Leading Labour, Conservative and Liberal Democrats figures, including Keith Vaz, Damien Green, Andrew Dismore and Lord Dholakia came out in support the action against what they see as discriminatory policies.
Following the demonstration in parliament square outside the Houses of Parliament, representatives of the migrants submitted a 1,000-page petition to 10 Downing Street.
Amit Kapadia, organiser of the demonstration, said the migrants would now wait for comments from Prime Minister Blair.
“We will continue our protest and also pursue the legal option,” he added.
Up to 50,000 migrants are adversely affected by the changes to the Highly Skilled Migrants Programme (HSMP). The new rules were introduced without warning Nov 7 (see “New HSMP Rules – Even Bill Gates Wouldn’t Qualify”). They require HSMP migrants to re-qualify under new tests including earnings requirements and academic qualifications.
Indian migrants are the largest single country group allowed into Britain under the programme. According to Kapadia, 85 percent of migrants under the programme come from Asia.
The rule change is the latest in a series of government crackdowns on working migrants. Overseas Doctors and Work Permit holders have also been hit by backdated rulings in 2006.
Damian Green the Conservative Member of Parliament for Ashford and Shadow Immigration Minister said:
“Everyone agrees that Britain benefits from highly skilled migrants. The government’s decision to change the rules so that people who are already here and want to stay are now disqualified is both unfair and wrong-headed.
“It is unfair because the people involved have made a commitment to this country which is being flung back in their faces. It is wrong-headed because it sends a signal to highly skilled people around the world that Britain is an unreliable place to work.

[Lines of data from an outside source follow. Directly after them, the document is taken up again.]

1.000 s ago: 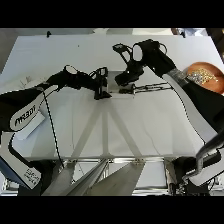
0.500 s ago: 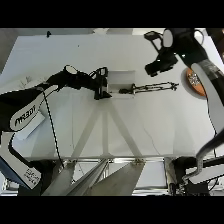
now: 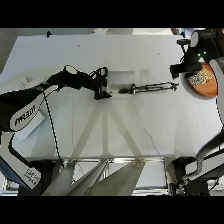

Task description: Fold the box and place the chain.

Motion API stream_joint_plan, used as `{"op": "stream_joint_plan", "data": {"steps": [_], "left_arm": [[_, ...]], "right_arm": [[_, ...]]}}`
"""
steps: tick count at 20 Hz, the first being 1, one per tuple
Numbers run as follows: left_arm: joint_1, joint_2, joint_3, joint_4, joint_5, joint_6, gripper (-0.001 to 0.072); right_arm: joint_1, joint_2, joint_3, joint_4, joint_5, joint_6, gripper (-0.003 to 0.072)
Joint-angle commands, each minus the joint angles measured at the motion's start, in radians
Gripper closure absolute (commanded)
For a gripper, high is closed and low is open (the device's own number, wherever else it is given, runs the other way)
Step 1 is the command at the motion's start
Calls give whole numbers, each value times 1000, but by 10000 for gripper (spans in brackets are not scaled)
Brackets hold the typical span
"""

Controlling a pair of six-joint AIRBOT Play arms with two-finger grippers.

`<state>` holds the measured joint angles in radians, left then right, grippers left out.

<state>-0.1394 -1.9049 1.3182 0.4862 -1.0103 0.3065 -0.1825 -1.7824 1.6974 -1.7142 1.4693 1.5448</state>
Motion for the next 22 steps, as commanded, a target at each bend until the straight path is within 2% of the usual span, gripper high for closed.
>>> {"op": "stream_joint_plan", "data": {"steps": [1,3,8,9,12,14,18,22], "left_arm": [[1,1,0,0,0,0,283],[1,1,0,0,0,0,283],[1,1,0,0,0,0,283],[1,1,0,0,0,0,283],[1,1,0,0,0,0,283],[1,1,0,0,0,0,283],[1,1,0,0,0,0,283],[1,1,0,0,0,0,283]], "right_arm": [[-32,-65,0,3,-46,3,110],[-32,-102,0,31,-78,4,110],[-32,-199,0,55,-55,53,116],[-32,-208,0,60,-51,54,159],[-32,-212,0,63,-43,52,440],[-31,-212,0,63,-22,47,676],[-31,-183,1,95,48,13,674],[-10,-55,1,151,-19,-37,674]]}}
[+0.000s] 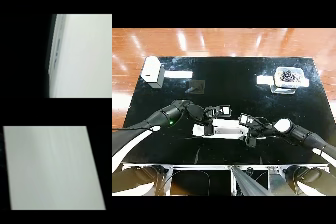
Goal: Fold the box and place the chain.
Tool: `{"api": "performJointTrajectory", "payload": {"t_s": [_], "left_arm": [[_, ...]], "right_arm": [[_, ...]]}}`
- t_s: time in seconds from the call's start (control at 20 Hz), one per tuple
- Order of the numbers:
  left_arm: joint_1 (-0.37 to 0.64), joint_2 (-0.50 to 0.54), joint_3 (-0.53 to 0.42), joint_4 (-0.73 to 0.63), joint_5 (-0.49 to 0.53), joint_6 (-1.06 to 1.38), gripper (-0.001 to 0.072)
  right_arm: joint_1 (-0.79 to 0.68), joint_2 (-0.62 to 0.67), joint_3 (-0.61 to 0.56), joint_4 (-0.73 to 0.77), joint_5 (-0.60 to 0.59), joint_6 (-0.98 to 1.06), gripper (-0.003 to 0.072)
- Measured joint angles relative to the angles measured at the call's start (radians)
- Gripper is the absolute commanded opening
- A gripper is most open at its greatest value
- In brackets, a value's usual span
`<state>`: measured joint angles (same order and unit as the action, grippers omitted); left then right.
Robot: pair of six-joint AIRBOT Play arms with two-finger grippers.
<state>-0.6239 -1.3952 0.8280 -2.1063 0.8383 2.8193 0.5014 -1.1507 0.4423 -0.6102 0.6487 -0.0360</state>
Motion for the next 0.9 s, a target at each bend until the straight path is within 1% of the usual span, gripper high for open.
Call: {"api": "performJointTrajectory", "payload": {"t_s": [0.2, 0.25, 0.35, 0.4, 0.5, 0.6, 0.65, 0.7, 0.75, 0.9], "left_arm": [[0.0, 0.0, 0.0, -0.002, 0.002, -0.002, 0.0027], [0.0, 0.0, 0.0, -0.002, 0.004, -0.002, 0.0039], [0.0, 0.0, 0.002, -0.003, 0.01, -0.004, 0.0211], [0.0, -0.001, 0.002, 0.003, 0.018, -0.011, 0.0246], [0.0, 0.001, 0.005, 0.006, 0.034, -0.02, 0.0414], [0.0, 0.003, 0.006, 0.003, 0.034, -0.029, 0.0497], [0.0, 0.005, 0.006, 0.003, 0.033, -0.035, 0.0515], [0.0, 0.008, 0.008, 0.003, 0.033, -0.043, 0.0557], [0.0, 0.011, 0.01, 0.002, 0.034, -0.051, 0.0617], [0.0, 0.021, 0.029, 0.003, 0.034, -0.093, 0.0621]], "right_arm": [[0.0, 0.0, 0.0, -0.001, 0.0, -0.013, 0.0553], [0.0, 0.0, 0.0, -0.001, 0.0, -0.014, 0.0553], [0.0, 0.0, 0.0, -0.001, 0.001, -0.017, 0.0553], [0.0, 0.0, 0.0, -0.003, 0.002, -0.018, 0.0553], [0.0, 0.0, 0.0, -0.002, 0.002, -0.02, 0.0553], [0.0, 0.0, 0.0, -0.002, 0.002, -0.02, 0.0552], [0.0, 0.0, 0.0, -0.002, 0.002, -0.021, 0.0552], [0.0, 0.0, 0.0, -0.002, 0.003, -0.021, 0.0553], [0.0, 0.0, 0.0, -0.002, 0.003, -0.023, 0.0553], [0.0, 0.0, 0.0, -0.002, 0.003, -0.022, 0.0552]]}}
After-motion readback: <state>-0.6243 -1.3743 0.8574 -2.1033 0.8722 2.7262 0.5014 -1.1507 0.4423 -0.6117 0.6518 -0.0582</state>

“Conservatives want an immigration policy which is tough and thoughtful. The current government is talking tough but acting stupidly. It has failed to control our borders, so it is lashing out at precisely the people who benefit our economy. This is another in the growing list of disasters from John Reid’s Home Office.”
Based on past experience, sustained lobbying by migrants and petitions to the Home Office rarely leads to a reversal of policy. The highly skilled migrants from India have also appealed to the Indian government to intervene.
Kapadia said: “The whole issue with these new rules is that people are being asked to re-qualify for their visa extension through a points-based system (PBS) rather than the initial promise of extension on economic activity alone.
“This new PBS expects us to gain more points on higher salaries and on younger age. Both of them are very difficult as higher salaries in the UK are not possible due to the duration of visa which we are issued (1, 2, 3 years) due to which we are considered for contract or temporary jobs by employers and employment agencies and not for jobs of permanent nature wherein higher salaries are possible.”
The Immigration Law Practitioners’ Association (ILPA) has called on Immigration Minister Liam Bryne, to suspend the changes, but this has been rejected. The ILPA has said that it is “unfair and unreasonable” to change the rules retrospectively, which would force talented and skilled individuals to leave Britain.
The HSMP is meant to be the flagship scheme for the Home Office and a forerunner for the new ‘points based system’ currently being introduced. If top-drawer highly skilled people are being treated like this, what chance do other migrants have?